**PROBLEM STATEMENT**. The line containing "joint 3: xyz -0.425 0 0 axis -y" marks the end: write out exactly every line from the first line of the data below through that line, and only those.

**INFORMATION SUPPLIED**.
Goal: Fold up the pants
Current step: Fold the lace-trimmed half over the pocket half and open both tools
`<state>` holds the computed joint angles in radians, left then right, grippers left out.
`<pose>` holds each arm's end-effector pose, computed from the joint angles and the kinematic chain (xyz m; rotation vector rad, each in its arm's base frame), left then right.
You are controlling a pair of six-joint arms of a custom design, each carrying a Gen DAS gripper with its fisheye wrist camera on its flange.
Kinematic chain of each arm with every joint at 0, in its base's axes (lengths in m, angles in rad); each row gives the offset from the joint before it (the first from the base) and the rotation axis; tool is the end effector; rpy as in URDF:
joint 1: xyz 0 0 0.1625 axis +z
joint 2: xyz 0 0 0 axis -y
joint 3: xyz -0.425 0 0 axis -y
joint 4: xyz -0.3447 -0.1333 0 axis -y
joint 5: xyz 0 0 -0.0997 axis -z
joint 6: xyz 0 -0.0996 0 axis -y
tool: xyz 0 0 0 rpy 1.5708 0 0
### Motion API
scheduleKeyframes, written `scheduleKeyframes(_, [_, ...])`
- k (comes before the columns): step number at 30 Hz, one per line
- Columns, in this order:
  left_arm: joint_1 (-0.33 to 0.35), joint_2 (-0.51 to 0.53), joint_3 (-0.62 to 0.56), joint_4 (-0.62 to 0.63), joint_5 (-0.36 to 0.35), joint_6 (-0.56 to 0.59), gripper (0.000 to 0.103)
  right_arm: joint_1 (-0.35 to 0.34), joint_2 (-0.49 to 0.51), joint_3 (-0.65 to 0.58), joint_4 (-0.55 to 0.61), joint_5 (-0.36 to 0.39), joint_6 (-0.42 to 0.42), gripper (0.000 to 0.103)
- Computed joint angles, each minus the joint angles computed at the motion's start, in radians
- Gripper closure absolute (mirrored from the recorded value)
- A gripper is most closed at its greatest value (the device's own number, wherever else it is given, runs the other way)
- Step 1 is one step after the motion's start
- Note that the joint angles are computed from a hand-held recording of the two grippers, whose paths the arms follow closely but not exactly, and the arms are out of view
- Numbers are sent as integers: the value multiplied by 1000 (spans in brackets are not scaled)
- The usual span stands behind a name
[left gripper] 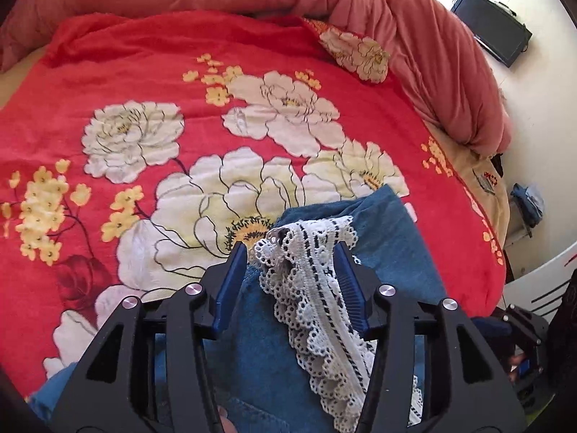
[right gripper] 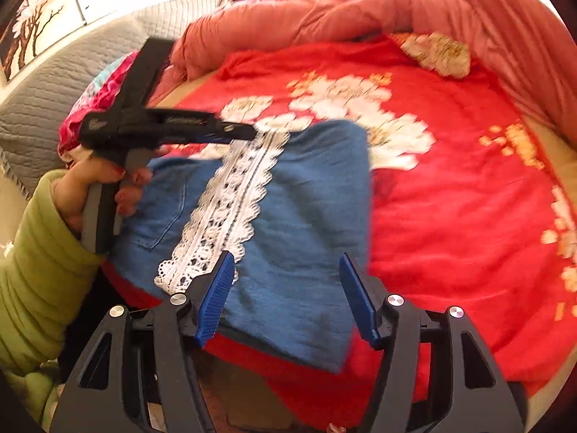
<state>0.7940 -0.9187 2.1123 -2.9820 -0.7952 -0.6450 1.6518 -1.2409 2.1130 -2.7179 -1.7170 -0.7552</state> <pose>-0.2040 -0.4972 0.1319 0.0543 2.5482 -0.8894 0.1574 -0.4709 0.2329 1.1497 -2.6600 0.3082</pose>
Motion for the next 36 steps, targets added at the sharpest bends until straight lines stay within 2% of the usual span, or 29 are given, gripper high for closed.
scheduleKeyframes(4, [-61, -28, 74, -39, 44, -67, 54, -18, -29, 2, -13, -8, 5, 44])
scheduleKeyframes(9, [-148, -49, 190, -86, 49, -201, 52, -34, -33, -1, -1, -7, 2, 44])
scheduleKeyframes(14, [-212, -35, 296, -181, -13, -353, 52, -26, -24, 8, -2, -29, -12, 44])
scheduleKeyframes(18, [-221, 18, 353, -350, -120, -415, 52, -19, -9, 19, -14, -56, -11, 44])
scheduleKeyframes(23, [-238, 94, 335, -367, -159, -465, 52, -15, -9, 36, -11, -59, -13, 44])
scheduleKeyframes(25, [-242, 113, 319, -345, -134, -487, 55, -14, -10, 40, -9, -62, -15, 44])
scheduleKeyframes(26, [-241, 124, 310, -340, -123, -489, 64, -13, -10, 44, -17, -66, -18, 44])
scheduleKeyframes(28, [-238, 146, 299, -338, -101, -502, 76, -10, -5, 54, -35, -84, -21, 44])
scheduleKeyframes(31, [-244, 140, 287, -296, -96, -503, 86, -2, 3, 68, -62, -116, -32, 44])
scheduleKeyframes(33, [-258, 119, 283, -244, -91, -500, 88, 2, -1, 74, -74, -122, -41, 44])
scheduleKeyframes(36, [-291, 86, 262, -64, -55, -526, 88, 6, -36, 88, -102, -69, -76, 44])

**ANSWER BOX**.
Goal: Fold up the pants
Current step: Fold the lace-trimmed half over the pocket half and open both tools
`<state>` holds the computed joint angles in radians, left then right, grippers left out.
`<pose>` holds each arm's end-effector pose, computed from the joint angles and the kinematic chain (xyz m; rotation vector rad, each in its arm's base frame), left then right.
You are controlling a pair of six-joint arms of a custom design, each carrying a Gen DAS gripper with its fisheye wrist camera on its flange.
Kinematic chain of each arm with every joint at 0, in its base's axes (lengths in m, angles in rad); each row gives the offset from the joint before it (the first from the base) and the rotation axis; tool is the end effector; rpy as in URDF:
joint 1: xyz 0 0 0.1625 axis +z
joint 2: xyz 0 0 0 axis -y
joint 3: xyz -0.425 0 0 axis -y

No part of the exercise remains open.